# Fine tune base model

1. Import dependencies

In [1]:
import random

import numpy as np
import torch

from transformers import (
    AutoTokenizer,
    DataCollatorForLanguageModeling,
    AutoModelForMaskedLM,
    TrainingArguments,
    Trainer,
)
from datasets import DatasetDict

from src.util.torch_device import resolve_torch_device
from src.definitions import (
    MODELS_FOLDER,
    PROCESSED_DATA_FOLDER
)

2. Prepare Env

In [2]:
random_seed = 42

random.seed(random_seed)
torch.manual_seed(random_seed)
np.random.seed(random_seed)

device = resolve_torch_device()

model_checkpoint = "models/train-test-fine-tuned-models-ru-fine-tuned-FacebookAI-xlm-roberta-base-3-checkpoint/checkpoint-500"
fine_tune_name = (
    f"train-test-fine-tuned-models-ru-fine-tuned-FacebookAI-xlm-roberta-base-4"
)

device

device(type='cuda')

3. Load dataset

In [3]:
tokenizer = AutoTokenizer.from_pretrained(model_checkpoint)
tokenizer.pad_token = tokenizer.eos_token

dataset = DatasetDict.load_from_disk(PROCESSED_DATA_FOLDER / "train-test")

3. Prepare model

In [4]:
model = AutoModelForMaskedLM.from_pretrained(model_checkpoint).to(device)

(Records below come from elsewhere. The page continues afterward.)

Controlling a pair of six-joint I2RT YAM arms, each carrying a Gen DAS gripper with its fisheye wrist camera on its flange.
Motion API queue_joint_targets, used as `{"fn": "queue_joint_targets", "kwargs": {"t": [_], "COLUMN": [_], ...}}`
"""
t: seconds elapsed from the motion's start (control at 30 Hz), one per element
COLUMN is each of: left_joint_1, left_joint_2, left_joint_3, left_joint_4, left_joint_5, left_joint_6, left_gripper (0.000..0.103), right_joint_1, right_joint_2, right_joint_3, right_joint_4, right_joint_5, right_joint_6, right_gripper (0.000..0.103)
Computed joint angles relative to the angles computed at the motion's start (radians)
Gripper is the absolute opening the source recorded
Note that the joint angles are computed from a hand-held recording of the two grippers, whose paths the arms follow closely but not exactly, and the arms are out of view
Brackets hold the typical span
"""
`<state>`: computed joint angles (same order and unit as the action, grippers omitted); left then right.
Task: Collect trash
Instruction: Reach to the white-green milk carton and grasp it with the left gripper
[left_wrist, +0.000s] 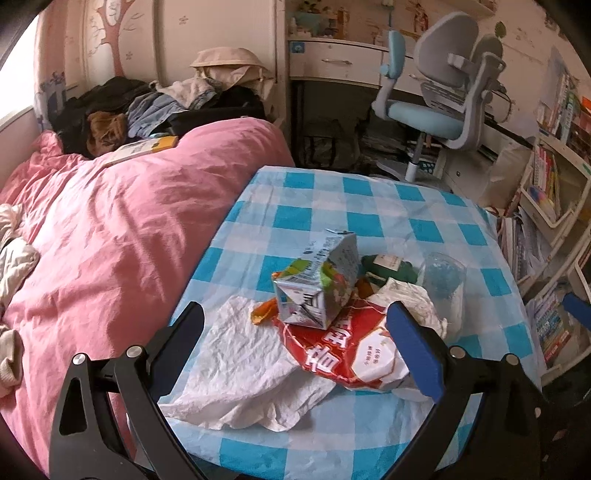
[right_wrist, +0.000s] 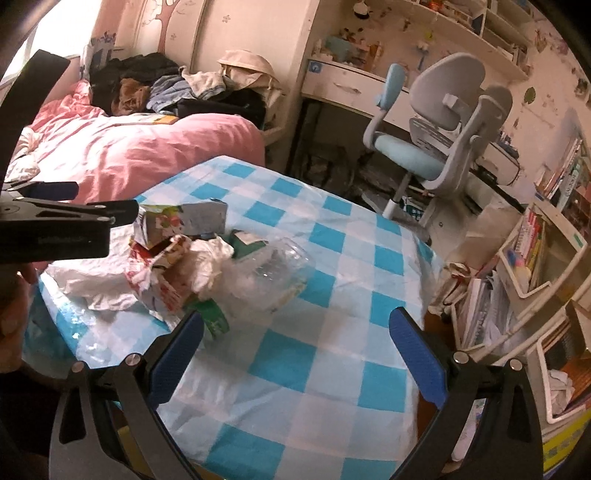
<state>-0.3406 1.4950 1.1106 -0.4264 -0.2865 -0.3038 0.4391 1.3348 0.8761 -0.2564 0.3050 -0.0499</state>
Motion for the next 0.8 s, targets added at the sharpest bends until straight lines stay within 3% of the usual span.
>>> {"fn": "queue_joint_targets", "kwargs": {"t": [0.23,0.5,0.8], "left_joint_1": [0.07,0.125,0.196], "left_joint_2": [0.048,0.037,0.051], "left_joint_3": [0.076,0.085,0.096], "left_joint_4": [-0.091,-0.114,-0.145], "left_joint_5": [0.081,0.059,0.102], "left_joint_6": [-0.004,-0.036,-0.074], "left_gripper": [0.096,0.096,0.096], "right_joint_1": [-0.041,-0.084,-0.067], "right_joint_2": [-0.046,-0.052,-0.055], "right_joint_3": [-0.044,-0.037,-0.04], "right_joint_4": [0.079,0.072,0.067], "right_joint_5": [-0.08,-0.2,-0.224], "right_joint_6": [0.019,0.061,0.044], "right_gripper": [0.097,0.097,0.097]}}
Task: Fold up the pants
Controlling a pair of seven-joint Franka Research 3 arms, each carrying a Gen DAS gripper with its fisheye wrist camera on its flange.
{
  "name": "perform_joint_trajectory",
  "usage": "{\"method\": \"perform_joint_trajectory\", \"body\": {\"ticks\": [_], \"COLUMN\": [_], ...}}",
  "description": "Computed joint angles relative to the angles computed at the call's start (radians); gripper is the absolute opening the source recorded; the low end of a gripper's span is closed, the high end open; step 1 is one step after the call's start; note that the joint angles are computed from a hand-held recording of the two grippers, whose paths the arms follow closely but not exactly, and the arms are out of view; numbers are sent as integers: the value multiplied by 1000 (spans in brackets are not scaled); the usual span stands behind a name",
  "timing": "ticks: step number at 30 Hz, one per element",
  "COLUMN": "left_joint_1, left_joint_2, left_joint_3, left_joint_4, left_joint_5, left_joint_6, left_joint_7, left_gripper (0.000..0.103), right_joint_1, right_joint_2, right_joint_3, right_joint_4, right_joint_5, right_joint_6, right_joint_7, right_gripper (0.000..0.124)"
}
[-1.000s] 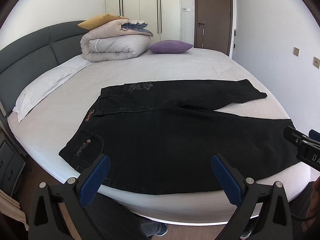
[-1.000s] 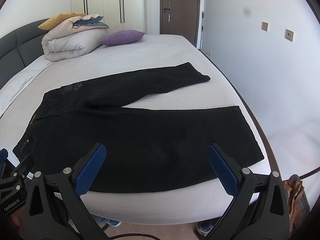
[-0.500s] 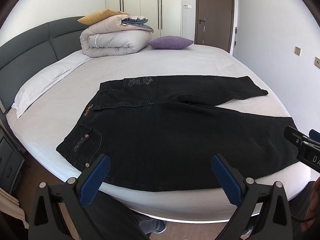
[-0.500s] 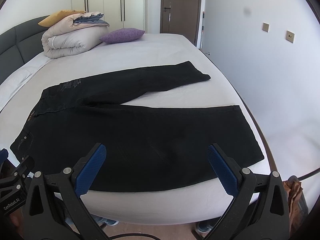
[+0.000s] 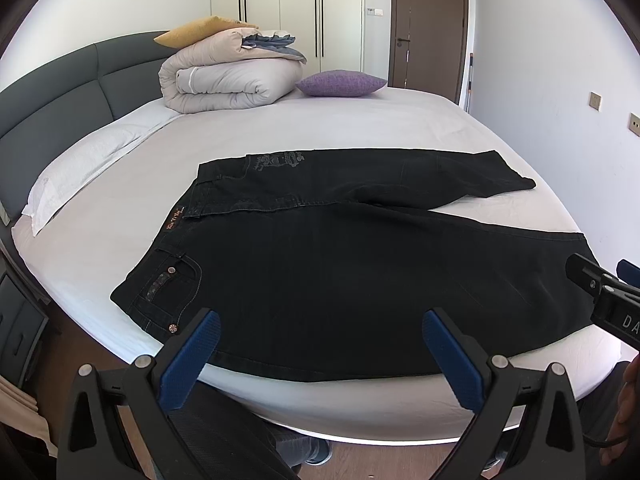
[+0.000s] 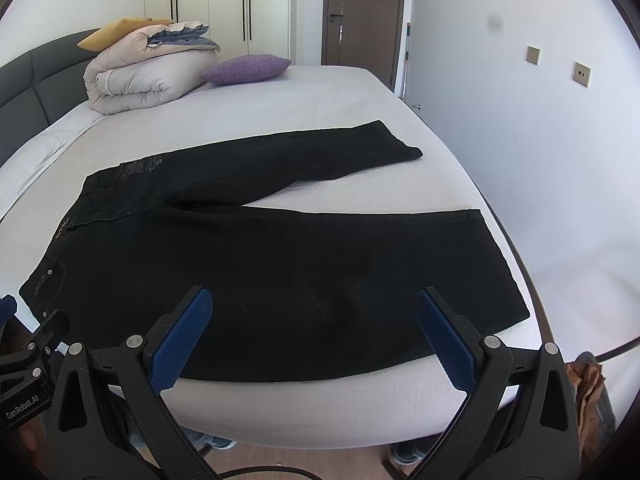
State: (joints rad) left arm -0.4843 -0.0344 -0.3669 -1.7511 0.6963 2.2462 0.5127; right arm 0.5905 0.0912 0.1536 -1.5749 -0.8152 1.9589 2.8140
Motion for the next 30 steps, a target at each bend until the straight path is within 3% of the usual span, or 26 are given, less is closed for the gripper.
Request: {"method": "perform_joint_trajectory", "body": {"ticks": [30], "left_joint_1": [2], "left_joint_2": [2], "left_joint_3": [2], "left_joint_4": [-10], "left_joint_5": [-8], "left_joint_6": [16], "left_joint_7": [-1], "left_gripper": [103], "right_joint_1": [6], "right_joint_2": [5], "right_joint_3": [-1], "right_joint_4": [-3], "right_joint_5": [0], "right_joint_6": [2], "right_joint_7": [5], "right_gripper": [103]}}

training_args = TrainingArguments(
    output_dir=MODELS_FOLDER / f"{fine_tune_name}-checkpoint",
    save_strategy="steps",
    per_device_train_batch_size=12,
    learning_rate=2e-7,
    num_train_epochs=1,
    weight_decay=0.01,
    save_total_limit=3,
    bf16=True,
)

data_collator = DataCollatorForLanguageModeling(
    tokenizer=tokenizer, mlm=True, mlm_probability=0.15
)

trainer = Trainer(
    model=model,
    args=training_args,
    train_dataset=dataset["train"],
    processing_class=tokenizer,
    data_collator=data_collator,
)

4. Train model

In [5]:
torch.cuda.empty_cache()

trainer.train()

Step,Training Loss
500,0.5362


TrainOutput(global_step=797, training_loss=0.6716426145776153, metrics={'train_runtime': 2365.6163, 'train_samples_per_second': 4.04, 'train_steps_per_second': 0.337, 'total_flos': 1982130101280540.0, 'train_loss': 0.6716426145776153, 'epoch': 1.0})

5. Save weights

In [6]:
trainer.save_model(MODELS_FOLDER / fine_tune_name)
tokenizer.save_pretrained(MODELS_FOLDER / fine_tune_name)

('/home/melal/Workspace/unlp-2025-manipulation-detector/models/train-test-fine-tuned-models-ru-fine-tuned-FacebookAI-xlm-roberta-base-4/tokenizer_config.json',
 '/home/melal/Workspace/unlp-2025-manipulation-detector/models/train-test-fine-tuned-models-ru-fine-tuned-FacebookAI-xlm-roberta-base-4/special_tokens_map.json',
 '/home/melal/Workspace/unlp-2025-manipulation-detector/models/train-test-fine-tuned-models-ru-fine-tuned-FacebookAI-xlm-roberta-base-4/tokenizer.json')